BMJ Health & Care Informatics (May 2025)
Evaluating machine learning algorithms for predicting HIV status among young Thai men who have sex with men
Abstract
Objective This study aimed to develop machine learning (ML) models to predict HIV status and assessed the factors associated with HIV infection among young men who have sex with men (MSM) under the Universal Health Coverage (UHC) programme in Thailand.Methods Young MSM aged 15–24 years who underwent HIV testing through the UHC programme from 2015 to 2022 were included. Data were divided into training (70%) and testing (30%) sets, with the Synthetic Minority Oversampling Technique (SMOTE) applied to address data set imbalance. ML models, including logistic regression, k-nearest neighbour (KNN), random forest, extreme gradient boosting (XGB) and AdaBoost, were used to predict HIV infection.Results Among 146 813 young MSM, 11% were diagnosed with HIV. While KNN initially outperformed other ML models, the sensitivity of all models using the original data set was low due to imbalanced data.
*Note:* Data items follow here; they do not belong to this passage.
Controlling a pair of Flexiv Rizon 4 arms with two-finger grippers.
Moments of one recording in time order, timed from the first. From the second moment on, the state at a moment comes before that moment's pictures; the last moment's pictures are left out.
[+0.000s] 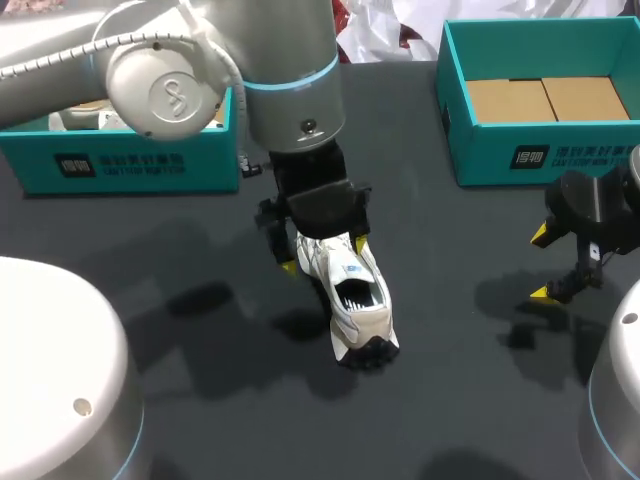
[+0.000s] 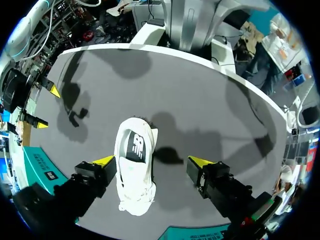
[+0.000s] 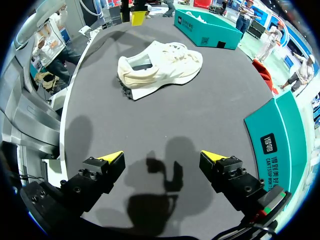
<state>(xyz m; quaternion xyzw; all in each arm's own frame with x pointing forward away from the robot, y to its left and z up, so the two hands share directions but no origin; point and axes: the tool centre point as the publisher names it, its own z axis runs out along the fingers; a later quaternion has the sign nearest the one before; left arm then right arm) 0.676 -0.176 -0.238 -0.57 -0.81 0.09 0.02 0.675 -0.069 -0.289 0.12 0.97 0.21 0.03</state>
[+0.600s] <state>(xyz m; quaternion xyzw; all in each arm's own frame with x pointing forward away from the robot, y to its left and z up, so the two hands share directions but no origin) 0.647 -0.180 -0.231 -0.45 -0.89 0.08 0.01 0.675 -0.069 -0.289 0.12 0.97 0.21 0.03</state>
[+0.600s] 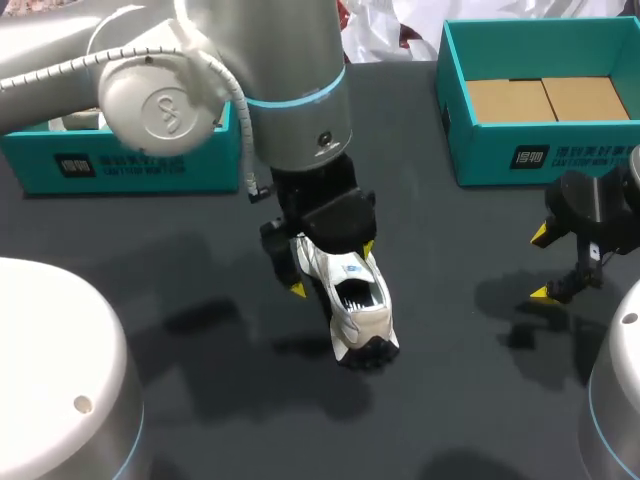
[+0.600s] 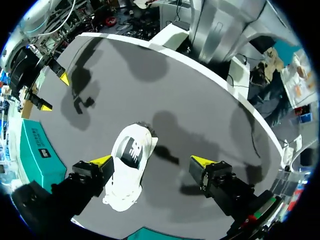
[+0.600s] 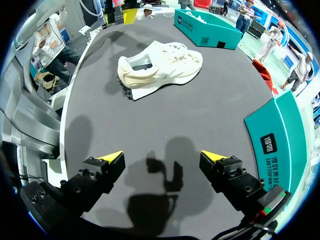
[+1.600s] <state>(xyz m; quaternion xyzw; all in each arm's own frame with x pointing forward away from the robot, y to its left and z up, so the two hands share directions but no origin) 0.635 -0.185 -0.254 0.01 -1.00 0.06 0.02 0.675 -0.069 -0.289 0.12 0.97 0.21 0.03</state>
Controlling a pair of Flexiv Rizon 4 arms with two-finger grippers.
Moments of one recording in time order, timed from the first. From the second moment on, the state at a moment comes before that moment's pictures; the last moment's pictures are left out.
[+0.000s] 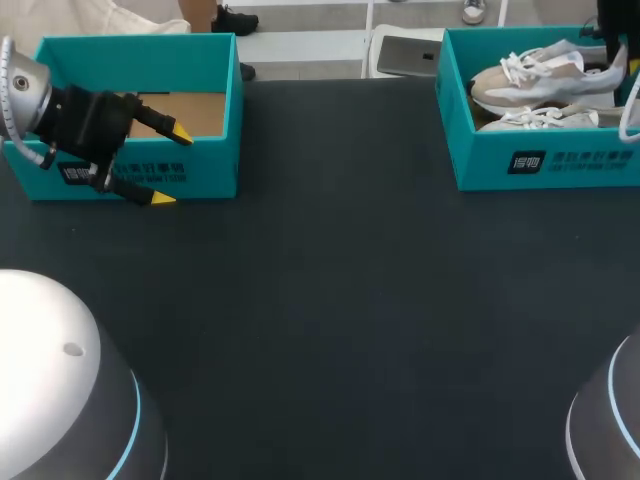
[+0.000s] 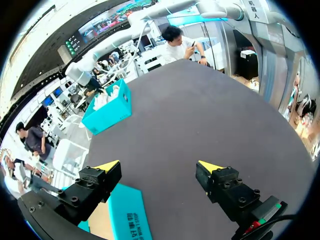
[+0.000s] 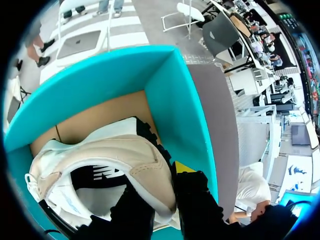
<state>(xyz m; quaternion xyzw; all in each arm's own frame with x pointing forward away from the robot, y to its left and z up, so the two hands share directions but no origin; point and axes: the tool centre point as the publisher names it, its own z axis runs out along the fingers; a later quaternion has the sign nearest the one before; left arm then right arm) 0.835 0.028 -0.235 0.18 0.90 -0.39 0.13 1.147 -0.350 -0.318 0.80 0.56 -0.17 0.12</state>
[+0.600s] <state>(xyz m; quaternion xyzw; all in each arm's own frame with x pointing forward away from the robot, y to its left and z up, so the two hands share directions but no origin) 0.835 0.028 -0.235 0.18 0.90 -0.39 0.13 1.162 -0.347 -0.332 0.80 0.56 -0.16 0.12</state>
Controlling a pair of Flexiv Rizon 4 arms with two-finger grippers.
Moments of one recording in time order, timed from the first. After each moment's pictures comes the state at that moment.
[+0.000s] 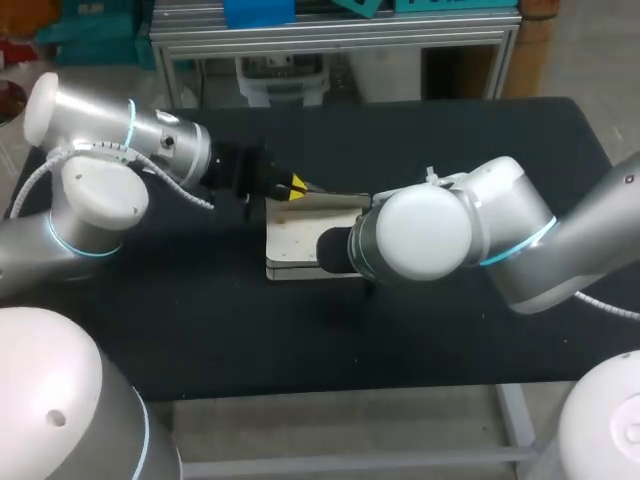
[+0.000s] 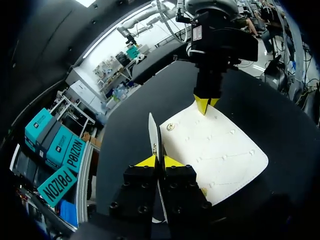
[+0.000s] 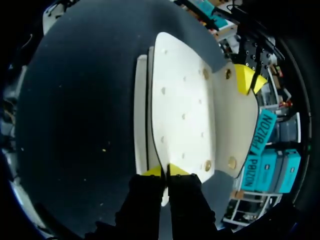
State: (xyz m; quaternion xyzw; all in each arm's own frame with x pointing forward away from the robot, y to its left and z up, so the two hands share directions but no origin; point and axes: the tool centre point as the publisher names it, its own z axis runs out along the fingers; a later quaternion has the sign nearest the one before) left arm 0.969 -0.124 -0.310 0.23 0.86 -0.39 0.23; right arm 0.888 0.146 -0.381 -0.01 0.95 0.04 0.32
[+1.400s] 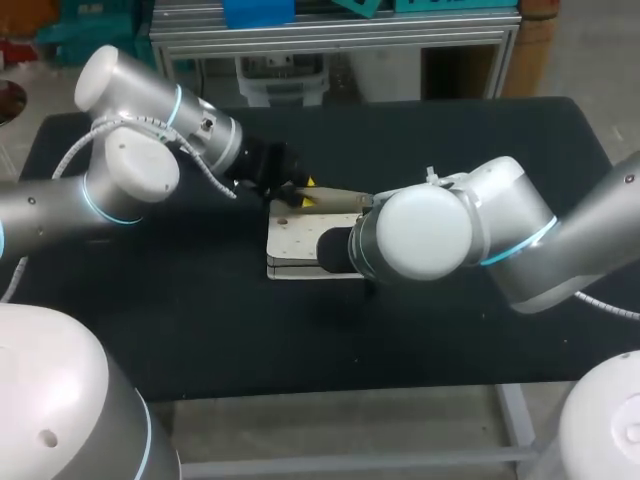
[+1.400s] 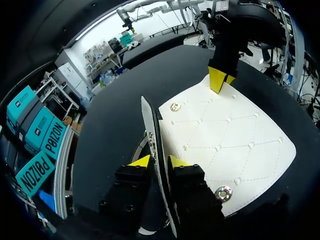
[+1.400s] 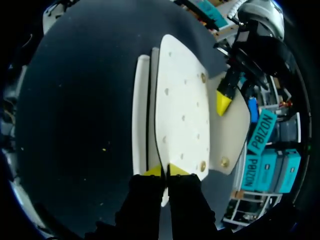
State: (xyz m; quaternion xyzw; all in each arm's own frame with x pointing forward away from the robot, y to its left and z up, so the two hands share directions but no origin) left arm 1.009 -0.142 -0.359 0.20 0.90 -0.36 0.16; right arm 0.888 0.145 -0.382 -0.01 0.95 0.04 0.32
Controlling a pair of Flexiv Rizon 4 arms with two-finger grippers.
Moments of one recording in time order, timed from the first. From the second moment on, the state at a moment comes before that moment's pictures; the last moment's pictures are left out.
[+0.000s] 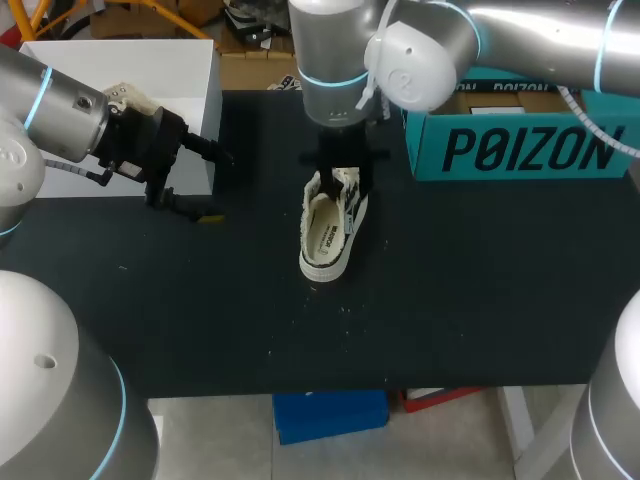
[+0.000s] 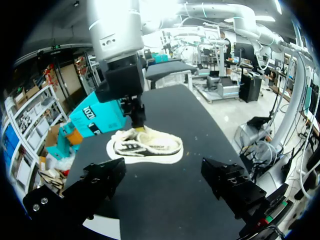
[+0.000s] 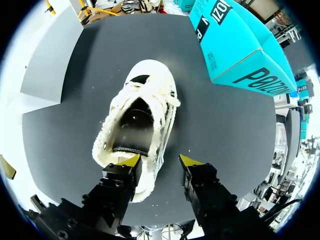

After applying SMOTE, the XGB model showed the best performance with an accuracy of 0.72, sensitivity of 0.73, specificity of 0.72 and the area under the curve of 0.72. The top predictors of HIV infection were the year of HIV testing (68%), age (55%) and targeted HIV testing (54%).Discussion This study demonstrates the potential of ML models, particularly XGB, in predicting HIV infection among young MSM in Thailand under the UHC programme. The application of SMOTE improved model sensitivity, addressing data imbalance and enhancing predictive accuracy.Conclusions ML models have the potential to enhance HIV risk assessment and inform targeted prevention strategies for high-risk populations.